→ MATERIAL TO PROCESS
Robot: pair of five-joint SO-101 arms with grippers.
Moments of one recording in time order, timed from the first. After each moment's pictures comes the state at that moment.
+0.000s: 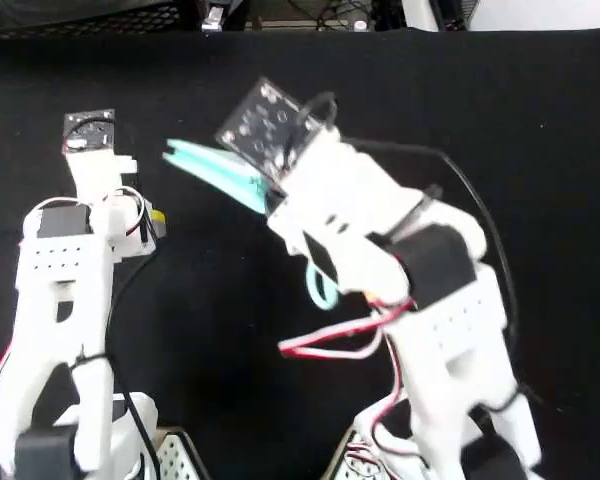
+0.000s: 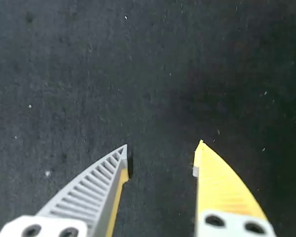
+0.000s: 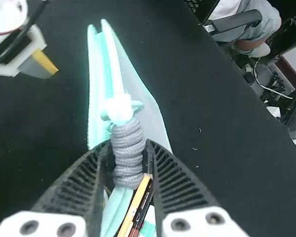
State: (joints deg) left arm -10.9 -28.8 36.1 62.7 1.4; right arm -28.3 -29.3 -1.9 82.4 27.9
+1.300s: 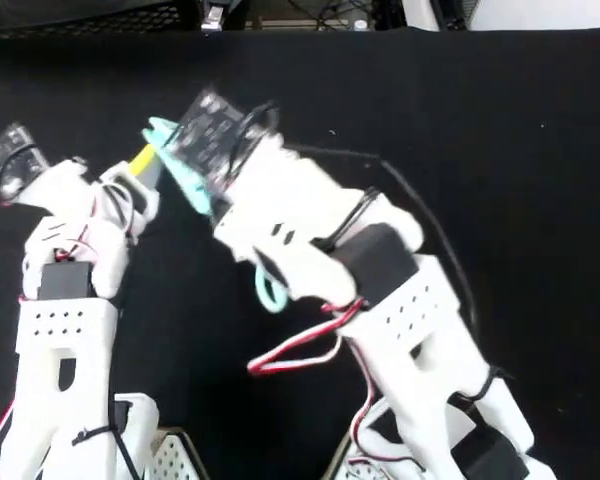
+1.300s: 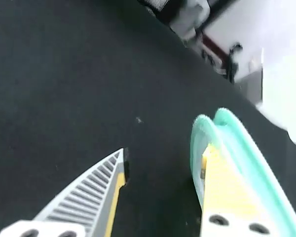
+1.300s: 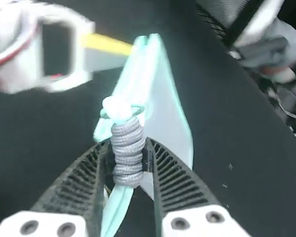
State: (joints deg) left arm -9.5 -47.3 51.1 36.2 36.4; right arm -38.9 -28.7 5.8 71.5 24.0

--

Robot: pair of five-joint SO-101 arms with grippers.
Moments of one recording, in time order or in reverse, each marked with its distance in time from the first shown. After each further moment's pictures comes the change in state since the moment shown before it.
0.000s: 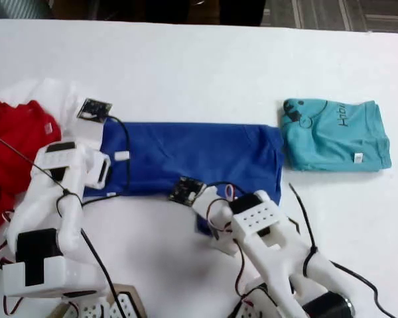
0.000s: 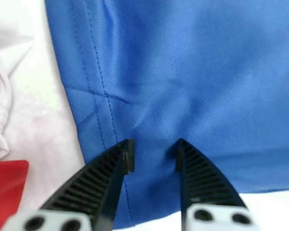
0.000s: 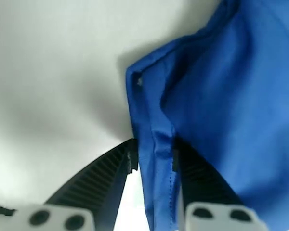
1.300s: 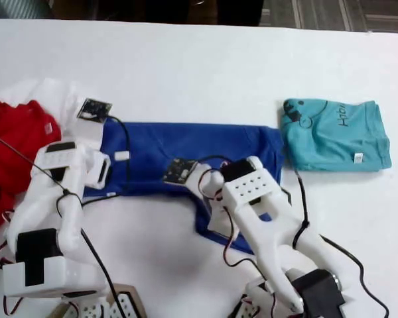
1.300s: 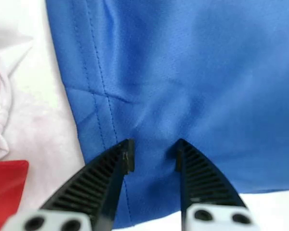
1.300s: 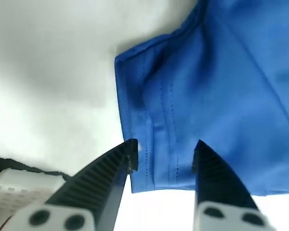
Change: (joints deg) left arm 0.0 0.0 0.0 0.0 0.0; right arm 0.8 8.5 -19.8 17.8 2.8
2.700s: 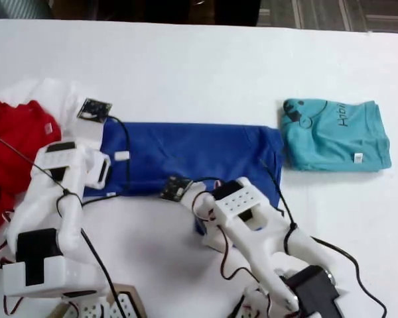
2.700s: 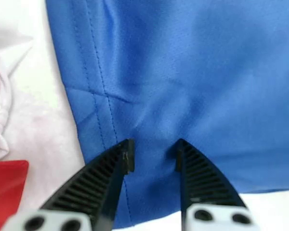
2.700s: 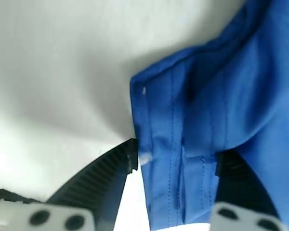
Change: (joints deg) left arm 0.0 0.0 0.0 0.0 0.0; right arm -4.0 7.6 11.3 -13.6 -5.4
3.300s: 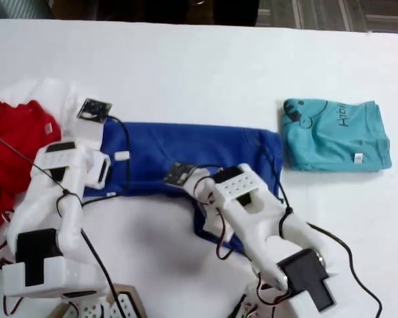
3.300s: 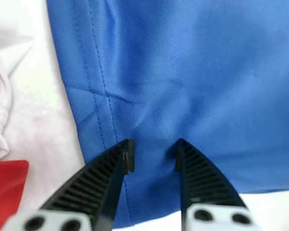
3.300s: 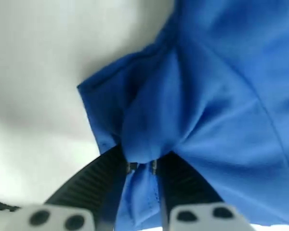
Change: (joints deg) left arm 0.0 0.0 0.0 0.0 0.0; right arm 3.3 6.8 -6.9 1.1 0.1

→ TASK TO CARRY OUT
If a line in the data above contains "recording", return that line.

→ ANSWER BELOW
Moments of one recording in time order, timed from the first. After each moment's pictures comes the state at that moment.
Moments of one recording, in time order or in reverse, each marked with its distance in time from the first shown. After each further moment's pictures comes the change in state since the moment shown before it.

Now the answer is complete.